When I was diagnosed with breast cancer back in 1994, the term "triple-negative" breast cancer didn't exist. Diagnostic tests weren't as sophisticated as they are today. I did know that I was estrogen receptor-negative and that while my cancer was aggressive, it hadn't spread to my lymph nodes. I had surgery, chemotherapy, and radiation. Within six months my treatment was over, and I was told to get on with my life. Six months of treatment and I was done. So why were some of my friends, also estrogen receptor-negative, not so fortunate?

It was years later, during a routine check up with my oncologist that I asked him to review my pathology report to see if he thought that I might have fallen into the triple-negative camp. After close examination, he shrugged his shoulders and said that, most likely, I did. To be sure, they'd have to go down to the basement of Baylor, find my 12-year-old tumor, and run it through the gauntlet of diagnostic tests now available to determine such things. Eeek.

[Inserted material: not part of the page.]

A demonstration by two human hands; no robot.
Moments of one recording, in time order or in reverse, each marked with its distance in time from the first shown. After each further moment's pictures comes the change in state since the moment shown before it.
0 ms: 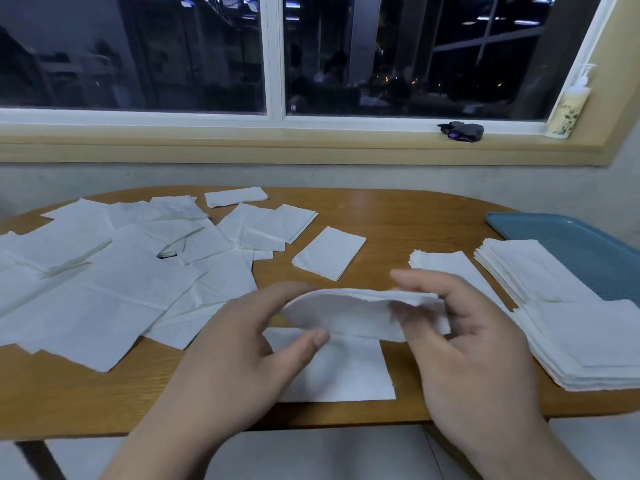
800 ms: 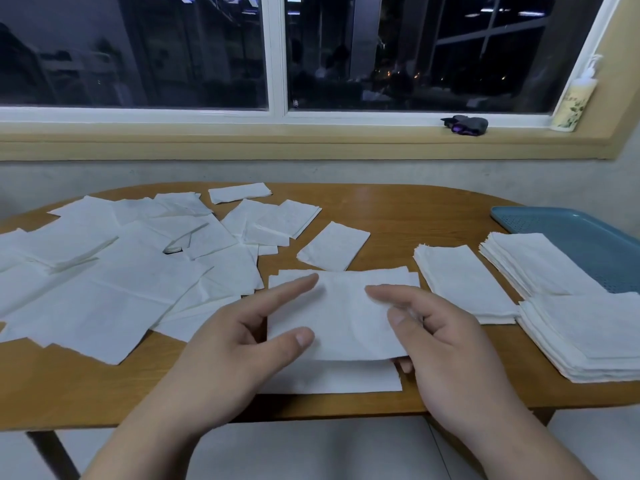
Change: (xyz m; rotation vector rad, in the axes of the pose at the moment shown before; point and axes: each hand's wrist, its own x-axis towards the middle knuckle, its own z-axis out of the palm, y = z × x) left_hand -0.002 -0.007 -0.011 -0.368 -0.136 -0.174; right_hand -0.001 0.021 0.009 0.119 -0.269 0.249
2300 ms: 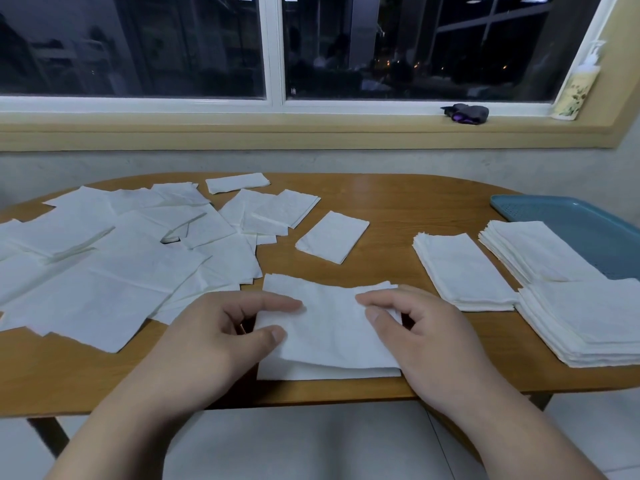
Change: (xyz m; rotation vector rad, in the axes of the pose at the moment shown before) left_hand 0.000 -0.012 -0.017 0.201 -0.009 -0.101; right_hand 0.009 0.016 0.004 -0.235 -0.029 -0.053
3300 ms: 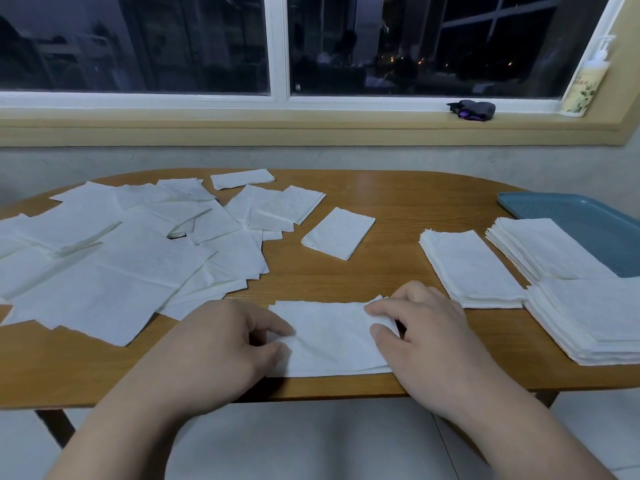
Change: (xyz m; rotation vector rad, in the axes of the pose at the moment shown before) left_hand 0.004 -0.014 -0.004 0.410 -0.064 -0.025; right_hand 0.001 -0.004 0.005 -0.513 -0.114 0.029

I've been cancer free for twelve years. I've lived with never really knowing what caused my cancer. I've lived with the fear that it might return--as we all do. I've lost friends with triple-negative breast cancer who ran out of treatment options far before they ran out of hope. For me, this new development honors their memory.

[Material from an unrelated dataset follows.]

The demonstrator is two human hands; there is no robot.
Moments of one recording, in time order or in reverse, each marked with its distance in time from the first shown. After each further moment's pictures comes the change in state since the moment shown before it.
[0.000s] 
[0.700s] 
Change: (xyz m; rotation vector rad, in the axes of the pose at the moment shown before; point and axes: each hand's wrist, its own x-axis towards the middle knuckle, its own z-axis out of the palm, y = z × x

Mom and teen home, but debate rages on...


I'm sure many of you have been following the plight of Daniel Hauser, the 13-year-old Minnesota boy who scrambled to the Mexico border with his mom in order to avoid undergoing court ordered chemotherapy. For those of you who haven't, let me catch you up. In January Daniel was diagnosed with Hodgkin's Lymphoma-- what experts are calling "a highly curable disease". He had one round of chemotherapy before his parents told doctors that he wasn't going to have any further treatment. The first treatment resulted in a reduction of cancer, but because Daniel hasn't had another treatment since, his cancer has returned to pre-treatment levels. The doctors were very concerned. So concerned in fact, they turned the matter over to the courts. They said Daniel has a good chance of achieving a complete remission if he resumes treatment. They felt that Daniel's life was in jeopardy and that his parents weren't acting in his best interest. Knowing that the courts were likely to force Daniel into chemotherapy, he and his mom fled town. Well, they're home now, less than a week since their life on the run began. Daniel's parents have told the judge that they will abide by whatever ruling is made--even if that means undergoing more chemotherapy.

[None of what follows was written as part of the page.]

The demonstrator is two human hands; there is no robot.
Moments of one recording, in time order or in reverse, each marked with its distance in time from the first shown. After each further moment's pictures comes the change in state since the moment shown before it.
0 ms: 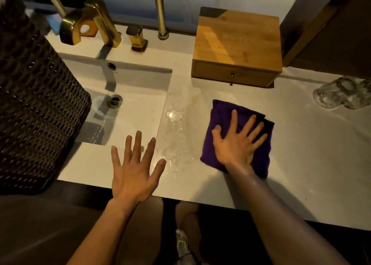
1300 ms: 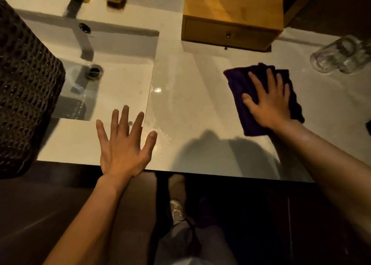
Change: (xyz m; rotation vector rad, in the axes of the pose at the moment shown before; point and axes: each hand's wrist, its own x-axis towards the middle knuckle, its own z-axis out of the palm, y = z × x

But why did the Hausers decide against such a proven treatment plan in the first place? Like most issues related to cancer, it's complicated. The family is Roman Catholic, but they belong to a group called the Nemenhah Band, which promotes a "Do no harm" philosophy. They believe in natural healing methods advocated by some American Indians as an alternative to traditional treatment. In fact, Daniel and his mother believe that the treatment for his cancer is what will end up killing him-- not the cancer itself. They were seeking "less toxic" options to treat his cancer.

That decision resulted in a heated national debate surrounding the government's right to intervene in cases such as this. According to a recent MSNBC poll in which participants were asked if parents should be allowed to refuse cancer treatments for their sick children, public opinion was split. Of the 77,276 people who responded as of May 28th, 55% said "Yes, families should be allowed to make their own decisions in every aspect of medical care", and 45% said "No, refusing care that could save someone's life is a form of medical neglect". Many who answered "yes" said that while they did believe that the parents were putting the child at risk, this is America and we have a little document called The Bill of Rights that protect people in cases such as this. Those who answered "no" said that this was just another form of child abuse and that refusing to render medical aid to a sick child is unjustifiable.

I was thinking about my own cancer treatment and wondered how I would feel if someone told me that I had no right to refuse a particular therapy. Granted, I was 35 when I was diagnosed--not 13. What do you think? I'm looking forward to your comments.